Yes, the irony here is that GM is profitable only after a massive taxpayer-funded bailout, which took money away from more productive uses—such as other, non-bailed-out automakers like Ford. The double irony? We were assured that a government bailout was going to make GM profitable by pushing them to shift their production over to electric cars—which didn’t happen, yet somehow GM is now making money while the electric car makers are losing it.
But maybe Tesla is being valued as a “growth stock,” rather than as a stable, mature company. So what exactly is the future growth investors are expecting? If all goes insanely well, if Tesla hits a whole series of targets that it is extremely unlikely to hit, then someday the company will sell as many cars as…General Motors. In other words, investors are anticipating the potential future value Tesla might grow into after a decade or two of spectacular success. Yet they’re pretending it’s worth that much now, today.
The real insanity is that if Tesla hits its most immediate goal, by rapidly expanding production of its new, mass-market Model 3, its biggest government subsidy goes away. Federal subsidies for electric cars begin to phase out once an automaker sells 200,000 electric vehicles—in other words, 2 percent as many cars as GM sells in a year. And what happens when subsidies go away? Sales tend to crash.
Tesla’s overpriced luxury cars have been a little more resistant to this effect, because wealthier buyers—you have to be pretty well off to shell out $100,000 for a Model S—are less price-sensitive. But as one observer notes, the Model 3 is supposed to be a more affordable, mass-market vehicle. “Buyers with large amounts of money were seemingly less concerned about the credit cut—but those aren’t the people Musk wants to market the Model 3 to.”
A similar subsidy cutoff in Georgia turned out like this.
The idea of the subsidies, I guess, is that they would help the electric vehicle industry during its struggling infancy, after which it would become so profitable and self-sufficient that it would no longer need the support. But that’s the question, isn’t it? When you start to subsidize economic activity, you tend to encourage the kind of economic activity that needs subsidies—and always will.
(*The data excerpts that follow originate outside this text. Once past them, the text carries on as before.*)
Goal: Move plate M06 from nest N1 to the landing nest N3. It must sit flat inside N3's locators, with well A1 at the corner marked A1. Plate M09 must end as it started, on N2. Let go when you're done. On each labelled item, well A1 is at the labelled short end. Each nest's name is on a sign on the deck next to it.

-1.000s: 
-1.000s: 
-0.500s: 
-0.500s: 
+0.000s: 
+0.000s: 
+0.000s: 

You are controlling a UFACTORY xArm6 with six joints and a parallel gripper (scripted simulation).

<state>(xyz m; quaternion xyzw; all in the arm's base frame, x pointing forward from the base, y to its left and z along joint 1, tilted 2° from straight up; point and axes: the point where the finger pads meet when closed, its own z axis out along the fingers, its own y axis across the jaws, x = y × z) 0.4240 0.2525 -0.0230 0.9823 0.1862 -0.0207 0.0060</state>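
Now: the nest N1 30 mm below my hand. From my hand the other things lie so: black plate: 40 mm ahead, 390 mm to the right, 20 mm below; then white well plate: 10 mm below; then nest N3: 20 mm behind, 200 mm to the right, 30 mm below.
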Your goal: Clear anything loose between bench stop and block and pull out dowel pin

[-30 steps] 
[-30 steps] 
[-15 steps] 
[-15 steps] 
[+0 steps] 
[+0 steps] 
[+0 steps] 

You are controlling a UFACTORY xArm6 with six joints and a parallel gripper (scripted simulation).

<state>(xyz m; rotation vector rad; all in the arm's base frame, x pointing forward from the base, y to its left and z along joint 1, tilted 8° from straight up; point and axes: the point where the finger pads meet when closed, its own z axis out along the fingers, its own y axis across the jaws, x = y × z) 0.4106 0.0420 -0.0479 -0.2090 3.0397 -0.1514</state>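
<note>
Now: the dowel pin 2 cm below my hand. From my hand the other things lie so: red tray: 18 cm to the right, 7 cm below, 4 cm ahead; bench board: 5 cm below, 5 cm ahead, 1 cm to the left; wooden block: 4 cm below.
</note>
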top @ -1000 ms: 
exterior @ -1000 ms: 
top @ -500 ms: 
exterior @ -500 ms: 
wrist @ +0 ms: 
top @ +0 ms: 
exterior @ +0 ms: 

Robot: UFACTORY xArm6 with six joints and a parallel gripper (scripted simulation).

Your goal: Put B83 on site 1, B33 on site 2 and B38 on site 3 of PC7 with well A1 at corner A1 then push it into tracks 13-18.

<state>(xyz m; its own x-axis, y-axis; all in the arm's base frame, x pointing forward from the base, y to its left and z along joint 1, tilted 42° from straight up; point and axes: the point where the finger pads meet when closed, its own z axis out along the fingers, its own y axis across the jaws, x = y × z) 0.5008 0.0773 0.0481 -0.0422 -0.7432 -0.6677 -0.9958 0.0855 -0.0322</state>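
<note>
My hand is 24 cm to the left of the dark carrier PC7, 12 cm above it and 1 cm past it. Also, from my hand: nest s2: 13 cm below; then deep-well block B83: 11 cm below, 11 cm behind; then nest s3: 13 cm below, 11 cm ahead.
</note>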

Tesla has carved out a small niche by selling a $50,000 car for $100,000 to customers who are willing to pay a premium to be able to say that they’re on the cutting edge or that they’re saving the planet. It’s now trying to go to a larger market by selling a $20,000 car for $35,000. It’s not clear that this business model works without government subsidies.
What the regulatory support for Tesla has actually managed to achieve is to inflate a massive bubble that sucked billions of dollars of private capital into a company that probably doesn’t have a sustainable long-term business model. At the very least, money and capital are being diverted from places they would otherwise have gone and instead are being used to support a politically favored innovation at a very high risk of failure.
The elephant in the room here is global warming. The real reason electric vehicles are politically favored is because they are supposed to be absolutely necessary to fight global warming. That’s why Manjoo blithely proclaims “a future ruled by electric motors rather than the internal combustion engine.” There’s no overwhelming economic or technological reason to think the electric motor is superior to the gasoline engine. So far, consumers are overwhelmingly voting for internal combustion. The only reason you would assume electric cars will definitely rule the future is because you think they have to in order to save the planet.
There are some dubious assumptions behind that, but boosters of electric cars should at least be forthcoming about their real motive. Electric car subsidies and gas mileage mandates are costs they are imposing on us for what they claim is a greater environmental good. They can at least recognize it as a cost, and as one that we’re going to have to keep on paying, and stop pretending that they are really doing us a favor by diverting our money from the places we wanted to put it.